Father and son find success in taxidermy

Rodney Harper won state champion 2013 in Master Division Fish Taxidermy, and his son, Jared, won the Youth Horizon Award championship at the February 2013 state taxidermy competition in Greenbrier.
Rodney Harper won state champion 2013 in Master Division Fish Taxidermy, and his son, Jared, won the Youth Horizon Award championship at the February 2013 state taxidermy competition in Greenbrier.

— For Rodney Harper, the owner of Harper’s Pure Country Taxidermy in Damascus, taxidermy isn’t just a way to make a living; it’s a way to stay connected to his son, Jared.

Rodney has been a taxidermist for 23 years and isn’t looking to stop anytime soon.

He won State Champion for 2013 in Master Division Fish Taxidermy at the 2013 Arkansas Taxidermist Association convention in Greenbrier in early February. Jared, 14, won the Youth Horizon Award for ages 16 and under with his goggle-eye fish mount.

The elder Harper is one of 17 certified taxidermists in the state, and one of only 102 certified in fish taxidermy across the nation.

Rodney said he received his state certification in 1999 in all categories and was nationally certified in the fish category in 2012. The four categories a taxidermist can be certified in are mammals, fish, birds and reptiles.
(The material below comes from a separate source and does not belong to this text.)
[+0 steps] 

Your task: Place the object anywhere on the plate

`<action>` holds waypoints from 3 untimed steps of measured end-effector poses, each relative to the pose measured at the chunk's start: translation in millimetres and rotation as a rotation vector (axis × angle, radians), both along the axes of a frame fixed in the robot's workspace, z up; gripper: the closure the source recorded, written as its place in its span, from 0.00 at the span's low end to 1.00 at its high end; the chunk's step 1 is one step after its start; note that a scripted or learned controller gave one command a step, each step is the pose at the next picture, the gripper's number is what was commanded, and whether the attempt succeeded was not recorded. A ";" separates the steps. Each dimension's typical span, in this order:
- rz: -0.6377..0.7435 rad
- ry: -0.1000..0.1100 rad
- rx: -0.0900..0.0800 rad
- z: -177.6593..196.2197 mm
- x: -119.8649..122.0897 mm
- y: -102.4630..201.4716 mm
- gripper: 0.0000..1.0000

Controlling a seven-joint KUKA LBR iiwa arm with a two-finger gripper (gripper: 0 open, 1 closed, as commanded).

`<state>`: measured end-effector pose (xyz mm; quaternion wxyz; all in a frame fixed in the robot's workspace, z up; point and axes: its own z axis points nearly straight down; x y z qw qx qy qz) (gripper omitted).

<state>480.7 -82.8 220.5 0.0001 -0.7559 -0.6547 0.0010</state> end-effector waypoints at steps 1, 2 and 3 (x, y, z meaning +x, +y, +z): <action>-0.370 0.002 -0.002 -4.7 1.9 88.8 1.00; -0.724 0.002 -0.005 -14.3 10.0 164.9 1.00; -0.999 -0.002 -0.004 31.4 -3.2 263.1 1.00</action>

Rodney said his customers are important to him, and he takes pride in his work.

“When you go to a doctor, you don’t go to a noncertified doctor,” he said. “People hold a lot of us guys to a higher standard because we are certified.”

Some people do taxidermy as a hobby, but Rodney does it as a full-time job.

With his 23 years of practice, he’s been able to compete all over the United States and teaches seminars to people who express interest in the trade.

Rodney competes at the master level in taxidermy competitions and said when you get to that division, a person is expected to take it to a different level.

“They want it to be perfect,” Rodney said. “[The judges] want that thing exactly like it was when you caught it.”

Rodney enjoys taxidermy because it gives him a chance to recreate a memory for a person.

“There’s a memory behind it all. That’s what we try to do,” he said.

By recreating memories, Rodney said others who hunt and fish might not think the size of the animal is the most impressive thing ever, but it has a story behind it. Rodney said this comes with mounting a child’s first fish they ever caught or someone’s first deer they take.

“It’s a trophy to them. It might not be to anybody else, but it is to them,” Rodney said.

Jared has been around taxidermy his entire life, and when he’s not at school in Greenbrier, he helps his dad.

Jared makes all of the lures, jigs and flies that are mounted with the fish Rodney prepares for his customers.

Jared said that when he graduates from high school, he wants to pursue a career in fisheries biology and spend some time doing taxidermy.

“I’ve already had one person ask me to do an internship,” Jared said.

Rodney said he is proud of his son and hopes being around all the different types of fish in his shop will help Jared be successful as a fisheries biologist.

Rodney spent some time in the Navy after graduated from high school. He started going to night classes at a community college to learn taxidermy.

“I went to night classes after I got done with my Navy duties during the day,” Rodney said.

The more time Rodney spent doing taxidermy, the more people started seeing and requesting his work.

“I was spending more time doing [taxidermy] than I was my real job,” Rodney said.

He worked on his taxidermy all hours of the night and finally had built up enough business to do it full time.

Although it’s difficult for a taxidermist to get started, Rodney said, in the end, it’s worth it.

“It’s a tough way to make a living, but I enjoy it,” he said.

Rodney said he wants to encourage people to stop by and see what his taxidermy shop has to offer.

“It doesn’t cost anything to look,” Rodney said.

Harper’s Pure Country Taxidermy is at 22 S. Broadway (U.S. 65) in Damascus.